Research Press Release
薬物中毒の悪循環を断ち切る
Nature Neuroscience
2015年2月3日
コカインの常用中止によるマウスの抑うつ様行動は、特定の脳領域での神経連絡を妨げると緩和できるという報告が、今週のオンライン版に掲載される。
コカインなど依存性のある物質の常用を中止すると、不安で憂うつな状態が生じる可能性があり、これがさらなる薬物乱用をもたらす。このような現象の神経基盤をより理解するために、Manuel Mameliほかの研究者は、コカイン摂取後のマウスで神経生理学的応答を調べた。Mameliらは、コカイン摂取したマウスでは、外側手綱という不愉快な事態に応答するとされる脳領域から吻側内側被蓋核という別の脳領域への連絡が増強していることを発見した。この連絡増強は長く持続し、最初の薬物摂取から数日間続いた。研究ではまた、神経連絡の増強を妨げる小タンパク質が、コカイン常用中止によって誘導されるマウスの抑うつ様行動を軽減できることも示された。

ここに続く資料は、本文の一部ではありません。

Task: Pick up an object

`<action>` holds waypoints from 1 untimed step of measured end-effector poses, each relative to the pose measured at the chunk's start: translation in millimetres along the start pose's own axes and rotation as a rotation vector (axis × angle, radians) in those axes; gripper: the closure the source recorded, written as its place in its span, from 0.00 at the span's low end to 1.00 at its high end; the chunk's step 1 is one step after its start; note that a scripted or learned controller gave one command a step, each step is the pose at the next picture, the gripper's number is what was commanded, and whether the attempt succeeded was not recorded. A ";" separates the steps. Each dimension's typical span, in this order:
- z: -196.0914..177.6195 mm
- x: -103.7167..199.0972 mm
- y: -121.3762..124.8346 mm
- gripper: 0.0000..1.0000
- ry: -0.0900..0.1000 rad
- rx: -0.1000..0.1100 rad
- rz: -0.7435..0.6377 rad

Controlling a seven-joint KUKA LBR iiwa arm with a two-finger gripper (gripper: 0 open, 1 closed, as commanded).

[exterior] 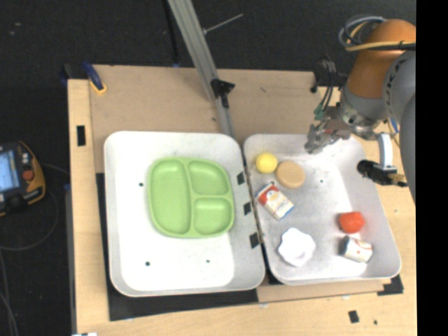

臨床における介入に適用するには一層の研究が必要だが、今回の研究は、薬物に伴う抑うつのような悪い情動状態の軽減に向けて、候補分子と 解剖学的標的を特定するものである。また同時に、薬物が引き起こす悪い症状の原因がさまざまな不愉快な事態を処理する特定の脳領域にある可能性も示している。
doi:10.1038/nn.3923
「Nature 関連誌注目のハイライト」は、ネイチャー広報部門が報道関係者向けに作成したリリースを翻訳したものです。より正確かつ詳細な情報が必要な場合には、必ず原著論文をご覧ください。